Adverse Drug Reactions are the biggest safety concern in the health field and they refer to harmful and unintended effects of drugs administered for the prevention and treatment of illness, both at normal dosages and in cases of incorrect usage or errors in medication. They are the fourth highest cause of death for patients in U.S. hospitals and  up to 15 percent of hospital expenses are due to drug-related complications despite the fact that clinical trials are larger, longer and more expensive than ever and pharmacovigilance area is high.

The reason there can still be adverse drug reactions despite a billion dollars in clinical trials is because no trial can account for everything.  Due to the media publicity and trials when there are adverse reactions, more people than ever are unwilling to participate in clinical trials, which drugs for kids faring the worse due to lack of participation. Sometimes if there are adverse effects, they won't show up in a limited sample size and will only be found after they are in broad use. Regulatory agencies monitor adverse reactions once the drug is on the market, and the main tool at their disposal is a system of voluntary notification whereby medical professionals and patients can report suspected reactions, but they are not used much - under 20 percent of incidents are reported. 

Researchers at Carlos III Universidad de Madrid (UC3M) have developed a system for detecting adverse effects of pharmaceutical drugs by tracking information generated by patients on specialized blogs or social networks such as Twitter in real time.


Credit: uc3m

The researchers explain that online health information searches are the third most popular activity in Google, with 170,000 searches performed every 5 seconds.
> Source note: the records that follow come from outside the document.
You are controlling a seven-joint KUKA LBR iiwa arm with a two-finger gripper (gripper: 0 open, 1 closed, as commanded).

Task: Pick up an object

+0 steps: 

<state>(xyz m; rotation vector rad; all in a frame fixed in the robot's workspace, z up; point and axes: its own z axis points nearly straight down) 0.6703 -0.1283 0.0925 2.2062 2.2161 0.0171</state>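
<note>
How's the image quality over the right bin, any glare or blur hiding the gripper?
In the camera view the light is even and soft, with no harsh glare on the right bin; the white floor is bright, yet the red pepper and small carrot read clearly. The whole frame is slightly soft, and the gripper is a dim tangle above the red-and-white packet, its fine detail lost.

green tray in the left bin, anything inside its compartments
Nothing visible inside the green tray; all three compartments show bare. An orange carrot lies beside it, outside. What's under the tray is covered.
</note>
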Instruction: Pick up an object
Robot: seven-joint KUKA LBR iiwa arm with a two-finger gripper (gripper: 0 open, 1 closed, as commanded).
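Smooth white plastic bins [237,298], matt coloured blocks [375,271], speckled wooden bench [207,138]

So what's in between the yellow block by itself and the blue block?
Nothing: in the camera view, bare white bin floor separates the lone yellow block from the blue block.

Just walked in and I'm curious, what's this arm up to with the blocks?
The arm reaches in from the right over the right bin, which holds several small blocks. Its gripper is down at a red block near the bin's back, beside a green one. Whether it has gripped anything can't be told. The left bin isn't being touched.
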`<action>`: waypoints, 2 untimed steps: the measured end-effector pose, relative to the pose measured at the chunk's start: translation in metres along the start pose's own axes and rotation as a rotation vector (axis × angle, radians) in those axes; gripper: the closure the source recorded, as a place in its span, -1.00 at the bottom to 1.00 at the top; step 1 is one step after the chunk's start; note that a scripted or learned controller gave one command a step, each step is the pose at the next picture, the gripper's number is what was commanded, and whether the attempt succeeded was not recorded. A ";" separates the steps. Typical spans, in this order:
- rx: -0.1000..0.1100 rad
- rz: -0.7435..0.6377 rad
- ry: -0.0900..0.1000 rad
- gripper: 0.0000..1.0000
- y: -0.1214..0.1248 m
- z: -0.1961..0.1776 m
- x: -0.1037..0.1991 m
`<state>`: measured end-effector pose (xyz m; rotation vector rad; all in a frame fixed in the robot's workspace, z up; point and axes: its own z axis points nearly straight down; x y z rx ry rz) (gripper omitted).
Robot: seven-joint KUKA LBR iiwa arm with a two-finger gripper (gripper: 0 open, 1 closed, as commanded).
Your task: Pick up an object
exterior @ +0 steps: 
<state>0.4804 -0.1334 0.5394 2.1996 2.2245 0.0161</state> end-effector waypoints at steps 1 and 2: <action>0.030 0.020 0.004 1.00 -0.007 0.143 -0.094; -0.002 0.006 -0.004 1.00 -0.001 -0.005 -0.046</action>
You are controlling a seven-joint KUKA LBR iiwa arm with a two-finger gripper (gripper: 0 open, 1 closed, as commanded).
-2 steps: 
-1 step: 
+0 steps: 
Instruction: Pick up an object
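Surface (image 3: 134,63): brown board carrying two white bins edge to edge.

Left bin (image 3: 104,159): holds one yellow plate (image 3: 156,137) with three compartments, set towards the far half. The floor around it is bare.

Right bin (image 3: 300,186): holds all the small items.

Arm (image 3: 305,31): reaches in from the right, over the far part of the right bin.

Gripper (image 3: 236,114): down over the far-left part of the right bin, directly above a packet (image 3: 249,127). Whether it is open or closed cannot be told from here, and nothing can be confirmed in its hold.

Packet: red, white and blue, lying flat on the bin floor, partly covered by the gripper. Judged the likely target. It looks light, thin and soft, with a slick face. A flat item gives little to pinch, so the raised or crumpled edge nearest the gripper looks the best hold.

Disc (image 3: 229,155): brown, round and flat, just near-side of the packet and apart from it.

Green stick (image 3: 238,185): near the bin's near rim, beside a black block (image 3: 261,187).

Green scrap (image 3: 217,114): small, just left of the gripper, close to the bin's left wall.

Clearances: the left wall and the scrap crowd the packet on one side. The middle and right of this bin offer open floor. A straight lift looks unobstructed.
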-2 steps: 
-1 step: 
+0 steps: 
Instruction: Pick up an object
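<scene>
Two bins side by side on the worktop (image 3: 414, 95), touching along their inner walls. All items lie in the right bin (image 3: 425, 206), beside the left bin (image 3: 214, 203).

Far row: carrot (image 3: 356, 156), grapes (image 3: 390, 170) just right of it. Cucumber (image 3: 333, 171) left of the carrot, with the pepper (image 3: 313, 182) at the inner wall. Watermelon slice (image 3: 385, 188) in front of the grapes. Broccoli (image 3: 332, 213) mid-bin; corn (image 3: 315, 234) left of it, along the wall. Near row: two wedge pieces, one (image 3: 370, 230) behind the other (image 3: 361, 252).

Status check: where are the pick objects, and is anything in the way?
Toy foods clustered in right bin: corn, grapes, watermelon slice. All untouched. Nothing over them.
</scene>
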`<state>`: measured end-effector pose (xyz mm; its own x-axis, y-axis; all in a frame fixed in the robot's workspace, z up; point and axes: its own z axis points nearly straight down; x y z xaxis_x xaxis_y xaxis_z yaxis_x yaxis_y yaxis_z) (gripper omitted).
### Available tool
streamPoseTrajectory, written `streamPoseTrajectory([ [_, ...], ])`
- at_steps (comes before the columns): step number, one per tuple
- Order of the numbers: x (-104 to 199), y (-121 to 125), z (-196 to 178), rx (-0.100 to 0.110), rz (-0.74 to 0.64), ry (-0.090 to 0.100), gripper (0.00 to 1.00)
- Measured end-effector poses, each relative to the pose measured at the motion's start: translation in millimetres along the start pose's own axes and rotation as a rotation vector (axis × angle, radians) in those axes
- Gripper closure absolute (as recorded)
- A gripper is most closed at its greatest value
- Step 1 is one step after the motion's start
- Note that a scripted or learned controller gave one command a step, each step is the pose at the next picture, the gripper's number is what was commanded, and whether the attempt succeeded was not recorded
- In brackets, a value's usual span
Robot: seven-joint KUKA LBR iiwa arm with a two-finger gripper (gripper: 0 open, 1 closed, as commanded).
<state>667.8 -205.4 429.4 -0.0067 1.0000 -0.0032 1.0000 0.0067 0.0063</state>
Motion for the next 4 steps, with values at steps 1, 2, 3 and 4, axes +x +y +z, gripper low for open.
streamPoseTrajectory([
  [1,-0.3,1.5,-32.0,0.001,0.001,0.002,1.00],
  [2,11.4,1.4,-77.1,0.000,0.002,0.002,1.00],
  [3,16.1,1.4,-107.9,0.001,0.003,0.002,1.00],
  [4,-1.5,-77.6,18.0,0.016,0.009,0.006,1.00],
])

Isabel Segura Bedmar of the UC3M Computer Science and Engineering Department points out that, “There is a lot of user-generated information these days, so social networks can be a valuable source of information on adverse effects of pharmaceutical drugs after the clinical trial stage is over and the drug is on the market.”

The large amount and variety of information to be stored, as well as its rapidly changing nature, make this a typical big data problem.

The prototype, created by these scientists within the framework of the European research Project TrendMiner, makes it possible to analyze the comments on social media by using natural language processing techniques (NLP). Thanks to these techniques, patients’ colloquial descriptions are “translated” into manageable data in comparatives studies which allow us to identify patterns and trends.”



This data may also be combined with data from other sources, such as patients’ electronic medical records, which contain very useful information about diagnosis, treatments, etc. Most of this information is also expressed in natural language, which means that it must be codified and turned into structured information in order to be able to work with it,” explains another of the researchers, Professor Paloma Martínez, of the Advanced Databases Laboratory at UC3M.

The prototype created to analyze comments on social networks contains a linguistic processor based on the Daedalus company’s MeaningCloud, a commercial technology for the analysis of big data which recognizes mentions of pharmaceutical drugs, adverse effects and illnesses. The system displays the development of these references and their “co-occurrences” i.e., it registers which drugs are mentioned and what the adverse effects are. For example, the system monitors anti-anxiety drugs and to do so it takes into account not only the references to the active ingredient or generic name of the drugs in this category (among others lorazepam and diazepam) but also commercial brand names (such as Orfidal). In addition, all of these drug references may also be analyzed in relation to their therapeutic effects (such as Orfidal being indicated for anxiety) and their adverse effects (such as Orfidal possibly causing shaking and tremors).

This technology could also be used by a pharmaceutical company in order to “find out what people are saying about a drug, for example, or to gather information on suspicions of adverse effects of drugs to supplement notification received through traditional channels,” comments José Luis Martínez Fernández, who combines teaching in the UC3M Computer Science and Engineering Department with his work as Consulting Director at Daedalus. There are parts of medical reports, notes or clinical histories “which are difficult to process, and because of this they are not being worked on; this technique could help us to get the most out of this content,” he explains. “The challenge is to transform these texts, which are currently stored without being analyzed, into structured information, which allows them to be used for clinical and epidemiological purposes to gain new knowledge or to analyze trends which aid decision-making,” he stresses.

Citation: Isabel Segura-Bedmar, Paloma Martínez, Ricardo Revert y Julián Moreno-Schneider (2015). Exploring Spanish Health Social Media for detecting drug effects. BMC Medical Informatics and Decision Systems. Accepted for publication.